▸ **Task brief**
Counting every line in the entries below where the word "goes" occurs, report how many there are. Give only that number.

[Items from a data source]
============================================================
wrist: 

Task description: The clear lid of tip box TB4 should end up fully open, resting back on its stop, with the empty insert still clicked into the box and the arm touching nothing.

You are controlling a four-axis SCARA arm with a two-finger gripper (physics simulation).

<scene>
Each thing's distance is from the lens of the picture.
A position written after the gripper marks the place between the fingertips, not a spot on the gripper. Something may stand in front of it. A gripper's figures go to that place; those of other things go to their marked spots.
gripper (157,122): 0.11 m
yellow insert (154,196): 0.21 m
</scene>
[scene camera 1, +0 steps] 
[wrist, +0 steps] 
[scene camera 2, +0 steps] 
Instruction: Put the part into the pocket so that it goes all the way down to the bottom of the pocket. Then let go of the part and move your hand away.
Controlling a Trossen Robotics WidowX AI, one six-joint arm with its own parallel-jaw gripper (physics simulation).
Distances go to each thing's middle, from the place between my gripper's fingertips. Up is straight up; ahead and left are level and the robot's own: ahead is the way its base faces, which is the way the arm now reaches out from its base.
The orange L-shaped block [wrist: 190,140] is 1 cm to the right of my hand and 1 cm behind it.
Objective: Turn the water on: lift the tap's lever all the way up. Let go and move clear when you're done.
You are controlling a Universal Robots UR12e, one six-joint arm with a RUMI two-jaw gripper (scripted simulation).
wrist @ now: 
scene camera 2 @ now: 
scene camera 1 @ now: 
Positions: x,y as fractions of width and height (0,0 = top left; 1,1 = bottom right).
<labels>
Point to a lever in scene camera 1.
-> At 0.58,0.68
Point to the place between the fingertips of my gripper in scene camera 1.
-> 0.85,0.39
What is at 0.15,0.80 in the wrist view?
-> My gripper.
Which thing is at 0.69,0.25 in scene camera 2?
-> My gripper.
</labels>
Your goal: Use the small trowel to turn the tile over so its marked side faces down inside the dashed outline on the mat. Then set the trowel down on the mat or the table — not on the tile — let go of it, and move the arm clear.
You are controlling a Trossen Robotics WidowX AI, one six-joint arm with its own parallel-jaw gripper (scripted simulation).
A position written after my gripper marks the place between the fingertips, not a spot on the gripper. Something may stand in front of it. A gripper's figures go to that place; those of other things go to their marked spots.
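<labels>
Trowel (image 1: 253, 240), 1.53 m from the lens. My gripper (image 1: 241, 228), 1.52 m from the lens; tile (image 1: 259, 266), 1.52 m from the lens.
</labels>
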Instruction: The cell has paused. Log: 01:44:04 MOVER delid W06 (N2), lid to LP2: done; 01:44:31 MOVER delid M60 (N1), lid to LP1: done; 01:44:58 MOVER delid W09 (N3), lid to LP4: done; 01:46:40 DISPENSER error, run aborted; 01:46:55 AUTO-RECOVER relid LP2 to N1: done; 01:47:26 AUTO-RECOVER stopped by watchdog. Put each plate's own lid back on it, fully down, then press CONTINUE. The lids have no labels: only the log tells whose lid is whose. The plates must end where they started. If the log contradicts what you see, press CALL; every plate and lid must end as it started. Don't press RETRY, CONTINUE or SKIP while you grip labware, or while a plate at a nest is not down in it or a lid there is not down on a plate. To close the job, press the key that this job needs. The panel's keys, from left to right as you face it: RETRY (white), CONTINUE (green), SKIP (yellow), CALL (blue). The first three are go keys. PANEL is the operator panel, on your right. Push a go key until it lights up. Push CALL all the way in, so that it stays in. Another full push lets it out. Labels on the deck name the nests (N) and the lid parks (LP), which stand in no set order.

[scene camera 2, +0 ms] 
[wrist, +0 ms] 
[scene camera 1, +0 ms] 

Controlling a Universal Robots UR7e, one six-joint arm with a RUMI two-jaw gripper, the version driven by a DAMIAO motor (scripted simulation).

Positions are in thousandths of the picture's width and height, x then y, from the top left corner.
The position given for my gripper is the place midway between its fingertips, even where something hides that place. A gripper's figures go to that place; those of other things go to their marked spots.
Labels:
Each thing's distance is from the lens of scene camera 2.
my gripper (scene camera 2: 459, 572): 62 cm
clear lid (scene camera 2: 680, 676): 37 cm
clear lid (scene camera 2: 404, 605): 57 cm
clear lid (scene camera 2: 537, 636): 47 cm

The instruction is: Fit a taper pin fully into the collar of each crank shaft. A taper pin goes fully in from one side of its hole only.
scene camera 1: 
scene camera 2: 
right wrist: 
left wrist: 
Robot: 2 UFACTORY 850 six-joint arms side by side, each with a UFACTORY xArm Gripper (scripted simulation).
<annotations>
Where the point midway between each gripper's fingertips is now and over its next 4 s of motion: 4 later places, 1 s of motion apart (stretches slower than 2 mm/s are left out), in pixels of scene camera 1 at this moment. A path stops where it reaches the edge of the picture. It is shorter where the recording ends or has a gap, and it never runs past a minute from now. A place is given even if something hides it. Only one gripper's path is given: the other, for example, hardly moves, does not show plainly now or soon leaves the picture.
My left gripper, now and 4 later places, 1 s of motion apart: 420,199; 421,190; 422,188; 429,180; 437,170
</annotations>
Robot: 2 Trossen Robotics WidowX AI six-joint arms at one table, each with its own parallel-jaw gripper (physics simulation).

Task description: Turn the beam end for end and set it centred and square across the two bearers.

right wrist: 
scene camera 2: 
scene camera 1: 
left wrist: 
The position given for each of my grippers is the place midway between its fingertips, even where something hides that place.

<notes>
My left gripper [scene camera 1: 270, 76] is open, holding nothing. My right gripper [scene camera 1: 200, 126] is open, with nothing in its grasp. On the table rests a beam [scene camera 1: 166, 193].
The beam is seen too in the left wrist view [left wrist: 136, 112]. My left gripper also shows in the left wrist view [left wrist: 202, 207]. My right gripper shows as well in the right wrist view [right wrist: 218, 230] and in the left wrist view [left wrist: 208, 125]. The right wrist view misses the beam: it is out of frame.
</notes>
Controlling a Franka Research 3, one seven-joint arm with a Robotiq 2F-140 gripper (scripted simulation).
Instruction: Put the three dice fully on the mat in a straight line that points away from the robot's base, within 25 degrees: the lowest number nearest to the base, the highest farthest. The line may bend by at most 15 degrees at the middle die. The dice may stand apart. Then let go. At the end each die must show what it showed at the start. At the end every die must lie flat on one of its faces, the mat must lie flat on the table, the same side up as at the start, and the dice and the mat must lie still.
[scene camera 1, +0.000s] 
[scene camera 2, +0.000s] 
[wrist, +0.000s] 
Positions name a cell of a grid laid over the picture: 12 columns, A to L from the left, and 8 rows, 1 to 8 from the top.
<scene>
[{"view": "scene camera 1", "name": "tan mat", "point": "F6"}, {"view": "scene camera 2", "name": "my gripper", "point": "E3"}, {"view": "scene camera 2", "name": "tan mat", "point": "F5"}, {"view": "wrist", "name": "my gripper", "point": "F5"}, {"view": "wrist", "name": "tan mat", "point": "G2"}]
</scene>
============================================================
▸ **Result**
2